§ **Exercise aim**
On how many lines of the records below does the string "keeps" appear? Reply with only the number.

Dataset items
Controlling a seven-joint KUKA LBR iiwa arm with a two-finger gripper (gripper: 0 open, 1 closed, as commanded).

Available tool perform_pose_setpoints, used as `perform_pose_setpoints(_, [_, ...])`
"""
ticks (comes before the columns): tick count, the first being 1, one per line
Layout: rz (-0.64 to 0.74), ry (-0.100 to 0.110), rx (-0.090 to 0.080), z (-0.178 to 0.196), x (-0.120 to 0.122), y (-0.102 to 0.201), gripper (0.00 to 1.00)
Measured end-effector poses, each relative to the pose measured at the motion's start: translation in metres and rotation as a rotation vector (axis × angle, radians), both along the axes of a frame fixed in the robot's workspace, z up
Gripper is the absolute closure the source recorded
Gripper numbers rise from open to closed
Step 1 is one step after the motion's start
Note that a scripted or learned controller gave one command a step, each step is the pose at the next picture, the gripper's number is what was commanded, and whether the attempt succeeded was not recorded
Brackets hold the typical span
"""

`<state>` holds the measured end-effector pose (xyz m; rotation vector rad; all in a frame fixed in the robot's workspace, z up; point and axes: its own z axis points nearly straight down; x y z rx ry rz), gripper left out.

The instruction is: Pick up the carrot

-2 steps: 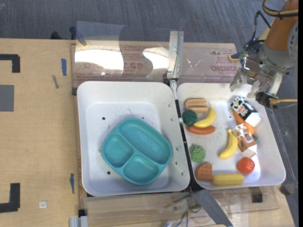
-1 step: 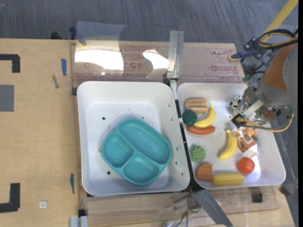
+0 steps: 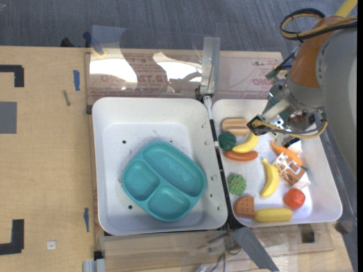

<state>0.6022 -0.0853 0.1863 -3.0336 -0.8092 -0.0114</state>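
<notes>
The carrot point(image 3: 282, 148) is not yet lifted; the gripper point(image 3: 288, 124) is held close over it, and its closure cannot be told.

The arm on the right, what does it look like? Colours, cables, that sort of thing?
The arm is a thick, rounded grey tube with an orange band above the wrist. A dark cable loops over its top, beside a yellow cable. The gripper is a small cluster of dark and metal parts.
</notes>
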Motion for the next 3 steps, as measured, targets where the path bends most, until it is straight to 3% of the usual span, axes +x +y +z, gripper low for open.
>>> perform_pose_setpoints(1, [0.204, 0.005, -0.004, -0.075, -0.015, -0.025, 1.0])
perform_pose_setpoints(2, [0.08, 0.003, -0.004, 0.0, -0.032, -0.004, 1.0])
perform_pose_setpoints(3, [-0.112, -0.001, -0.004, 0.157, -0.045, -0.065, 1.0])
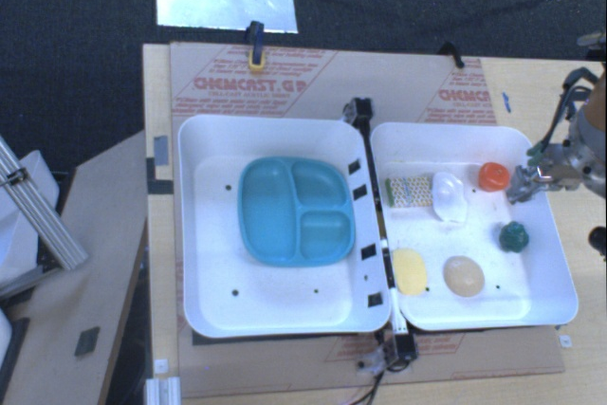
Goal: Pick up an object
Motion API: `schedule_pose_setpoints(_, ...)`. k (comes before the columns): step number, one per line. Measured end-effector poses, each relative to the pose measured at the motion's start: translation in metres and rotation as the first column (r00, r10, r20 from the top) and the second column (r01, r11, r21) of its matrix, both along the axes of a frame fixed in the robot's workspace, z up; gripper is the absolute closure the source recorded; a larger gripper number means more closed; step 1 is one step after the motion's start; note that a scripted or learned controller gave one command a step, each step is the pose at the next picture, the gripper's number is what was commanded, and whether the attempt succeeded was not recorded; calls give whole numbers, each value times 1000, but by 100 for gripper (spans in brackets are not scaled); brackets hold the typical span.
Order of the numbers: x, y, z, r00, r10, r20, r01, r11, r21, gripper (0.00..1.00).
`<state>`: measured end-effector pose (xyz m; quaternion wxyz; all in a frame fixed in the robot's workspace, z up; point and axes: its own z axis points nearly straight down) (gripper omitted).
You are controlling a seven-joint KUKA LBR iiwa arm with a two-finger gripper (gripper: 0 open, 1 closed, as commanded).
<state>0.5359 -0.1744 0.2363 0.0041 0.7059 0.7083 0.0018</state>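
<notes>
A: Two bins. Left bin (204,156) holds a blue tray (292,210), three compartments, long axis running roughly 12 to 6, the two small compartments on its 3 o'clock side.

B: Right bin (555,289)?

A: Six small things. Orange ball (493,175) at about 1 o'clock from the bin's centre. Teal lump (513,237) at 3 to 4 o'clock. Tan egg (464,276) at 6 o'clock, near round, long axis hard to call. Yellow piece (411,271) at 7 o'clock by the divider, long axis about 12 to 6. Speckled sponge (409,192) at 10 o'clock, long axis 9 to 3. White cup (449,197) just beside the sponge on its 3 o'clock side, looks tipped; which way it points, unclear.

B: Gripper?

A: Gripper (524,185) comes in from 3 o'clock over the right bin's far rim, tip pointing toward 9. It sits just beside the ball, on the ball's 3 o'clock side, with the lump near at its 6 o'clock.

B: Fingers?

A: Too small and blurred; spread cannot be told. Nothing seen between them.

B: Anything touching?

A: Ball and gripper tip look close; contact cannot be confirmed. Lump, egg and yellow piece lie apart from one another.
</notes>
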Motion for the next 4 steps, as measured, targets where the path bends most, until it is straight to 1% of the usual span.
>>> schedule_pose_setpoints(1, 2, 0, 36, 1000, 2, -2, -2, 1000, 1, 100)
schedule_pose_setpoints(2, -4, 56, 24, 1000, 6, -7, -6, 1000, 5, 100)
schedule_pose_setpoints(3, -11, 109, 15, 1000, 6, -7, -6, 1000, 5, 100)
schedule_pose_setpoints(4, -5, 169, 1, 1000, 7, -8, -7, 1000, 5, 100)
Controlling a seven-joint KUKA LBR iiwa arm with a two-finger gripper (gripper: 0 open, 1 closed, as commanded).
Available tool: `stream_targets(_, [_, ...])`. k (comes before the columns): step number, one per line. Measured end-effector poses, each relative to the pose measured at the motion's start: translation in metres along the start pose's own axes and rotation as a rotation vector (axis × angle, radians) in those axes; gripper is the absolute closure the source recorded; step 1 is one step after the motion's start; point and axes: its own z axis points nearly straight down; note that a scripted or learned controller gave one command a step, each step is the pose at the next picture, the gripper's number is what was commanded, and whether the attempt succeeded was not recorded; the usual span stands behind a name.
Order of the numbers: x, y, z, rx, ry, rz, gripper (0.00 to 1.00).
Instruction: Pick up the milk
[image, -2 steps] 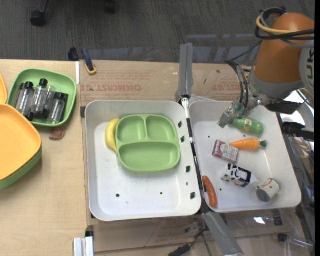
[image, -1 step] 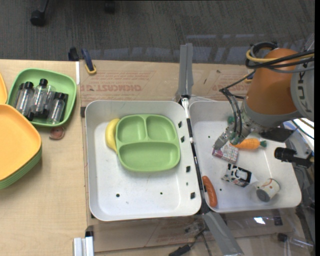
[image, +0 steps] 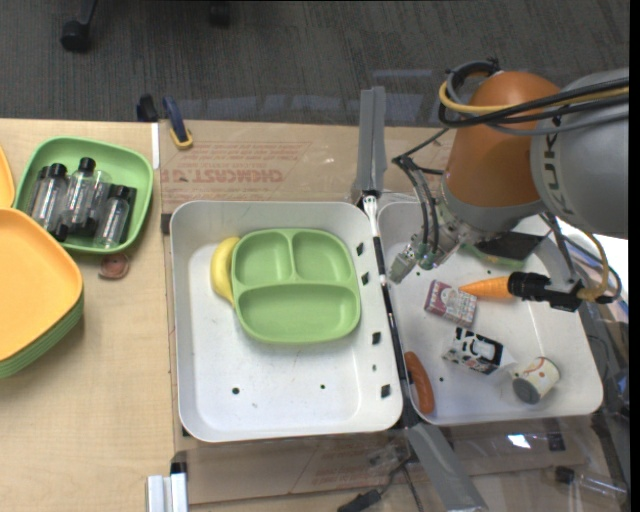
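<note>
Clearly nothing is being lifted yet.
Hand (image: 425, 250) is hovering near the milk (image: 473, 351); its grip I cannot tell.

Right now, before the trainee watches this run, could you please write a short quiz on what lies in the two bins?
1. True or false: the green plate lies in the right bin.
2. What lies right beside the carrot? A) a pink carton B) a spoon C) a sponge
3. Fill in: in the view, the yellow fruit lies at the plate's ____ side.

Key: 1 false; 2 A; 3 left.
</note>
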Motion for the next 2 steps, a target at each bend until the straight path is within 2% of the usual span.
stream_targets(2, [0.0047, -0.0063, 0.0055, 0.001, 0.000, -0.131, 1.00])
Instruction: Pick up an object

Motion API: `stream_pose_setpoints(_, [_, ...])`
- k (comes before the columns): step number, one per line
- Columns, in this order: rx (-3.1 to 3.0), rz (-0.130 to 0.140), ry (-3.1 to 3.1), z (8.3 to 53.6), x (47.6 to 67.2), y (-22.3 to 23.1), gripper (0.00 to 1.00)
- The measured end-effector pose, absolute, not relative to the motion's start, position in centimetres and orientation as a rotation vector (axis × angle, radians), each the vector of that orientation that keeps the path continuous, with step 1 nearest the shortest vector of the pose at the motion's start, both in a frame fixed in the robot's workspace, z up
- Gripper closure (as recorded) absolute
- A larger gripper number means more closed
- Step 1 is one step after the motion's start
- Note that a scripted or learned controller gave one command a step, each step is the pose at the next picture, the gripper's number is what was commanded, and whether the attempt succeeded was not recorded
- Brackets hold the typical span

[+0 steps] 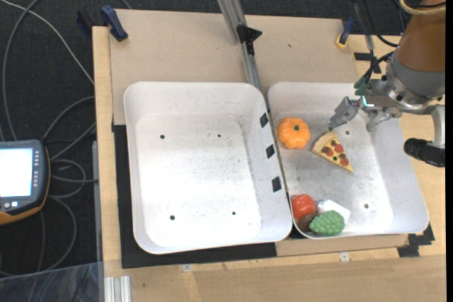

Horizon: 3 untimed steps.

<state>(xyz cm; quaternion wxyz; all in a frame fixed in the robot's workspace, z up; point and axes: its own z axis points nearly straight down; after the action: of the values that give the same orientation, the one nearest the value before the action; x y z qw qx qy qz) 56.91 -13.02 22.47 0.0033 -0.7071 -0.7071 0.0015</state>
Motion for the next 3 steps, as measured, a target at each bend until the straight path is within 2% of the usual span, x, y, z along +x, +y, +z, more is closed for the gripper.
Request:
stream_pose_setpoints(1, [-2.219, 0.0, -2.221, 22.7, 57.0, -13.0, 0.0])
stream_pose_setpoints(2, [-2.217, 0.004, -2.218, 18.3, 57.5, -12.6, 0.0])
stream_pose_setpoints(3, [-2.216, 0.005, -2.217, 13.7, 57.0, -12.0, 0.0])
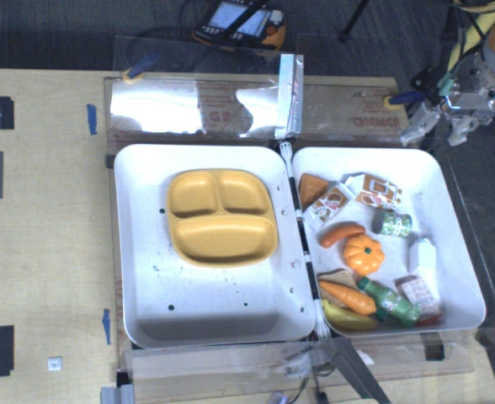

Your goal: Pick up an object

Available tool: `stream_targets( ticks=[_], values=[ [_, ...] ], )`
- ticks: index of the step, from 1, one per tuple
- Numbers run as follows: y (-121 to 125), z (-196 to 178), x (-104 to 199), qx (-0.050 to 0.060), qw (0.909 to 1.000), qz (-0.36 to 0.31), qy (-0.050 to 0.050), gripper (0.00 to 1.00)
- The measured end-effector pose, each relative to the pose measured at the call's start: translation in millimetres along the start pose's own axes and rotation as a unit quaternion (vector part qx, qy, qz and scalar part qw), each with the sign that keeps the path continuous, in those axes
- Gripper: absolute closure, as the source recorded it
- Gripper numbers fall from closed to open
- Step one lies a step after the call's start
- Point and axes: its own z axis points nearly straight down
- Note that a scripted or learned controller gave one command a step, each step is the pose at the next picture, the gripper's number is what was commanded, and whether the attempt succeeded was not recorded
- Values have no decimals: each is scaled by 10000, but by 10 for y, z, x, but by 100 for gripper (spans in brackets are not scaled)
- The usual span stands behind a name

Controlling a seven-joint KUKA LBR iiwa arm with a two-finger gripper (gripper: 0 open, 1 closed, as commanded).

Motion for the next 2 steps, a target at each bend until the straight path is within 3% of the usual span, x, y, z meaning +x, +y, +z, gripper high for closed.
stream_targets(
  ticks=[1,2],
  values=[
    [99,1441,152,-21,10000,31,-7,0],
    [-645,1843,264,-20,9998,175,-1,0]
  ],
)
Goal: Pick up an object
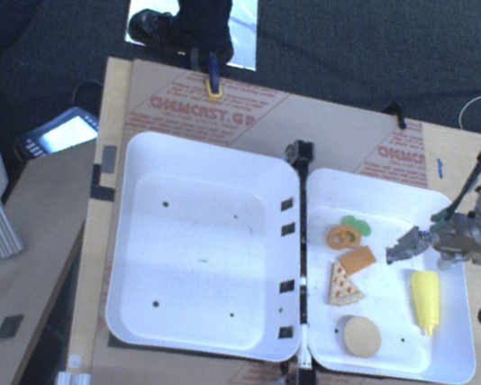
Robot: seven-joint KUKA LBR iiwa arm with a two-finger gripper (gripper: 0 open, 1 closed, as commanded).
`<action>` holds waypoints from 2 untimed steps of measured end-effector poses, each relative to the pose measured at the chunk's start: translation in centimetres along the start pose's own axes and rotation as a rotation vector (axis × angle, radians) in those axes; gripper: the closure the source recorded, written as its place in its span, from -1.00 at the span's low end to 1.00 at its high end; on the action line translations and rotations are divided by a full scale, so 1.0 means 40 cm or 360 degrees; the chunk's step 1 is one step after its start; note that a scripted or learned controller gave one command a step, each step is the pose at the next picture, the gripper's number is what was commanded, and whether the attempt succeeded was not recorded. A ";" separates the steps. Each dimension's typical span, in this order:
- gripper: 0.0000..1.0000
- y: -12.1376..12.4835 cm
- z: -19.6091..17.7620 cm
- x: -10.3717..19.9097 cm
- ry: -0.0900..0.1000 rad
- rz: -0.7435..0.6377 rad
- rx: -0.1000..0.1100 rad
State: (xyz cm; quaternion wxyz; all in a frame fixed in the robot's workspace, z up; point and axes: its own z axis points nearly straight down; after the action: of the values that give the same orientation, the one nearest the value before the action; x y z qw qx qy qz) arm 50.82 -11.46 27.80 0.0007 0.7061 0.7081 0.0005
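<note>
Hand just above corn

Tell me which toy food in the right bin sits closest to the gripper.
The orange wedge. It lies just left of the gripper, nearer than the pretzel, corn cob, pizza slice or round biscuit.

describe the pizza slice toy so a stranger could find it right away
Look in the right-hand white bin, the one with small toy foods in it. Near its middle, toward the divider between the bins, lies the pizza slice, just below an orange block and above a round tan bun. It is the only triangular piece, pale with red spots.
</note>
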 end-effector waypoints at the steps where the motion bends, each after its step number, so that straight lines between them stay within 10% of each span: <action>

§ **Answer**
2